#### Task directions:
Would you return the data exactly as given, except for its pictures?

#### Data block:
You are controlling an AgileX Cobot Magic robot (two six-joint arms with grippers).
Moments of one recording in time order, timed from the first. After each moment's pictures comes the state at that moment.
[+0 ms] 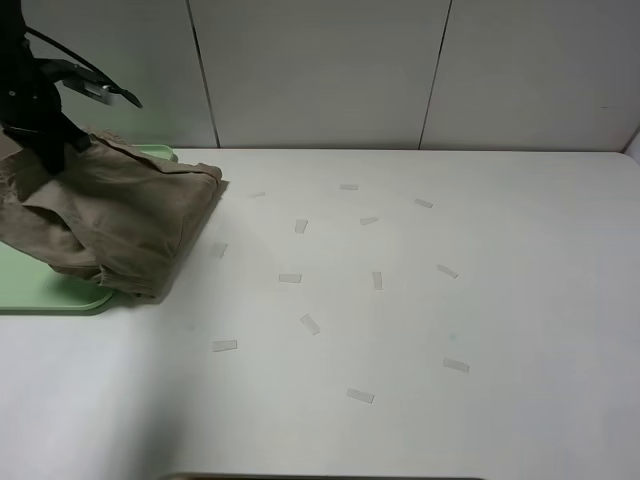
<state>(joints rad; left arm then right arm) 0.09 2.19 -1.82 0.23 1.06 0.39 0.04 -0.01 -0.49 -0.02 1.02 0.03</state>
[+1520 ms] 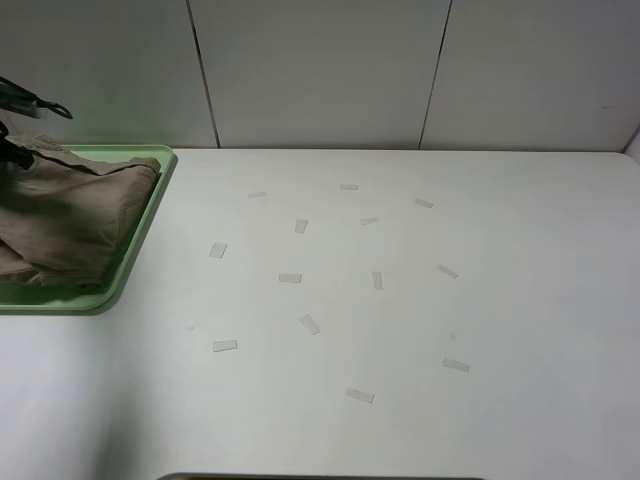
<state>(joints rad) 0.28 2.19 -1.69 0.33 0.82 0.19 0.04 -0.01 -0.49 -0.02 1.02 0.03</state>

#### Exercise answer:
You are controlling an AgileX Cobot Magic robot (two six-joint arms with grippers).
Moments of one recording in time order, timed from the first. After each moment's pictures comes the state at that moment.
[+0 ms] 
<state>(joints rad; left arm then right arm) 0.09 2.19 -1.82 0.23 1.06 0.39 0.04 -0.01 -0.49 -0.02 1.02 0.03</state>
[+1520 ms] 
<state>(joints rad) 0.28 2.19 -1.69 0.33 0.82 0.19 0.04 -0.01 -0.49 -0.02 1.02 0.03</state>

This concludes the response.